About this task –
Without including any pictures, write out the listing below exactly.

Raw data –

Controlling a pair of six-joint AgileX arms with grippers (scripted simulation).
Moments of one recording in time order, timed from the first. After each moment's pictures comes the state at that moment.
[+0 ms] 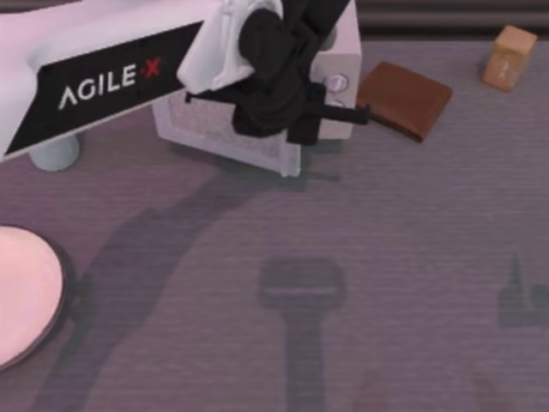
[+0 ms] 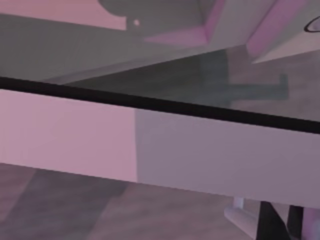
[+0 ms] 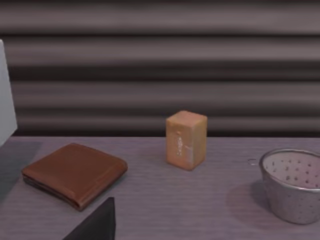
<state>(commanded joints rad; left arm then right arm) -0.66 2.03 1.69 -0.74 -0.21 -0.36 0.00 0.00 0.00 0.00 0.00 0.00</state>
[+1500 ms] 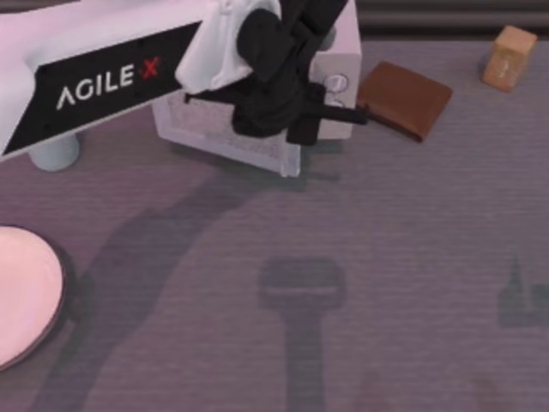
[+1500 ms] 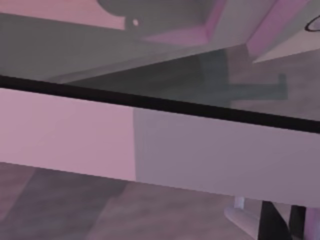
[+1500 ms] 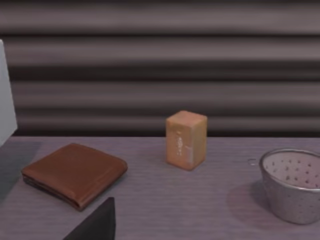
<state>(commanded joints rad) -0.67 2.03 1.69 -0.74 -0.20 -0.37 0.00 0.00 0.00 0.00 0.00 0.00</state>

The completed task –
Controlling a pair of six-joint AgileX arms with grippers (scripted simulation).
Moments of one recording in time order, timed from the first. After each moment's pictures comes the state at that moment.
[+0 ms] 
[+0 ms] 
[+0 ms] 
<state>(commanded joints rad; left arm then right arm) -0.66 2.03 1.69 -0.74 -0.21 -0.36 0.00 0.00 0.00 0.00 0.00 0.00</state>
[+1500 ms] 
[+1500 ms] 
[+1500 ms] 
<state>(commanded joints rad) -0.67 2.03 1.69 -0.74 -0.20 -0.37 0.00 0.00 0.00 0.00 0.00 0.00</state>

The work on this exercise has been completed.